_WHAT NEEDS TO BE DONE_. Scan the records for lines holding "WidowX". Say how many there are and give nothing else.

_THE RECORDS_.

=====

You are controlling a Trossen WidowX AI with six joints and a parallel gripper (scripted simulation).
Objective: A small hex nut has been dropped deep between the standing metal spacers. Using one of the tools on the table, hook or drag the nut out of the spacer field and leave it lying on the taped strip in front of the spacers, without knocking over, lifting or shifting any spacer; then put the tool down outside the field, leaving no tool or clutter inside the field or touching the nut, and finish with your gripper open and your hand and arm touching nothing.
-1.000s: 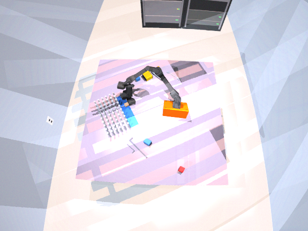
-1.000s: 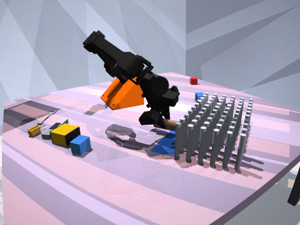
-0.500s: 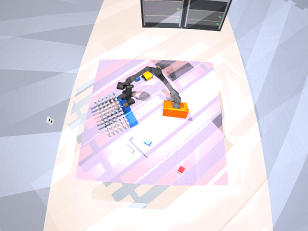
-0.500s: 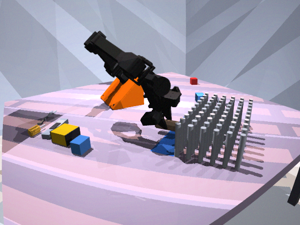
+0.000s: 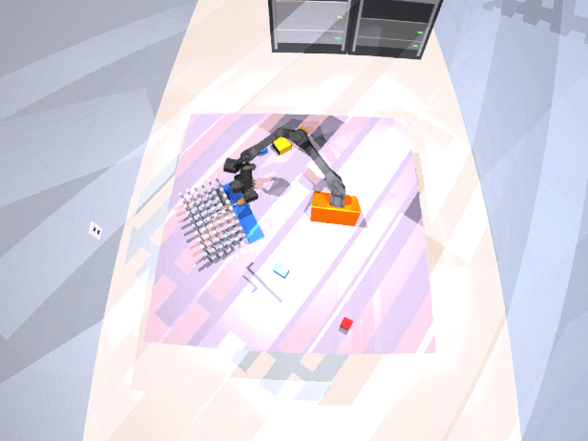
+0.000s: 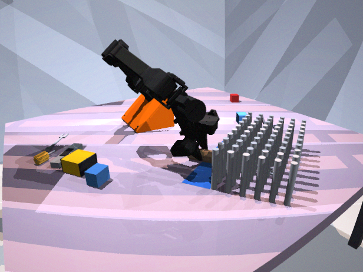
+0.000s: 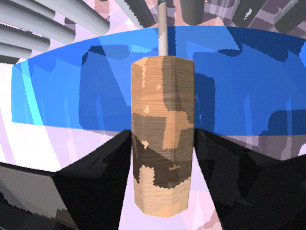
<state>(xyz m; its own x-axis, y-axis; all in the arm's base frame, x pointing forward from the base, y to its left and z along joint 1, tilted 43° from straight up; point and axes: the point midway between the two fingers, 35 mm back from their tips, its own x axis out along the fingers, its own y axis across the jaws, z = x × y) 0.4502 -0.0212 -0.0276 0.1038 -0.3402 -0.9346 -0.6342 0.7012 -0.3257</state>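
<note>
Right now the blue taped strip is 1 cm ahead of my gripper tip, 5 cm to the left of it and 2 cm below it. The rest, counted from my gripper tip: hook tool 8 cm ahead, 7 cm to the left; red cube 58 cm behind, 49 cm to the left; yellow block 10 cm behind, 36 cm to the right.
</note>
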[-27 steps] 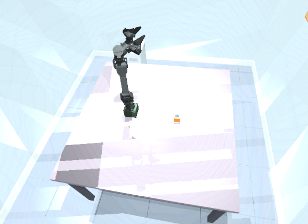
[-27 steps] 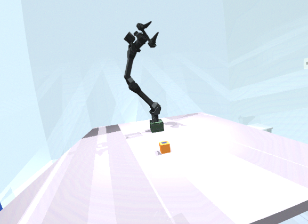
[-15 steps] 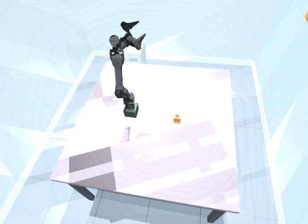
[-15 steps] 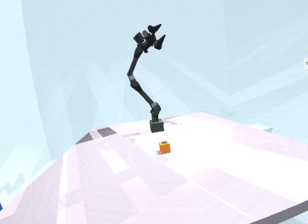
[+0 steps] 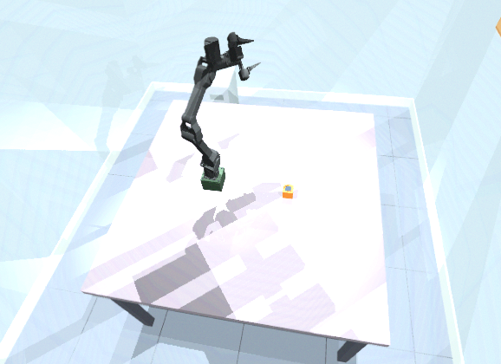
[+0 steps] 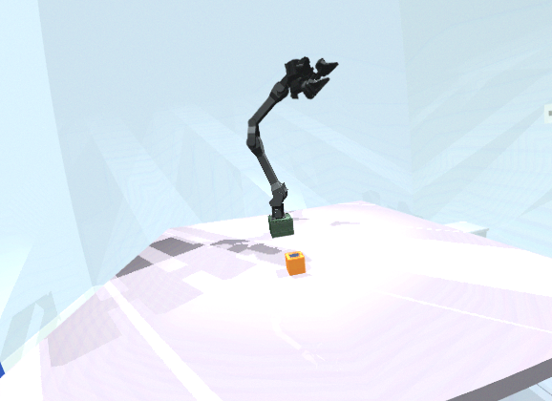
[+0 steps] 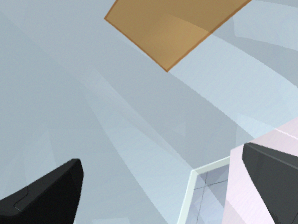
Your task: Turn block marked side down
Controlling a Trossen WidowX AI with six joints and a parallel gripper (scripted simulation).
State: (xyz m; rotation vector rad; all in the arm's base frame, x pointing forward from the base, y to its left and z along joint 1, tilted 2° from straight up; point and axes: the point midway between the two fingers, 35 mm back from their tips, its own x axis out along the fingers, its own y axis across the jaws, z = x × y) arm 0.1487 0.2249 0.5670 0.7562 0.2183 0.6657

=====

_SOLVED PROBLEM_. 2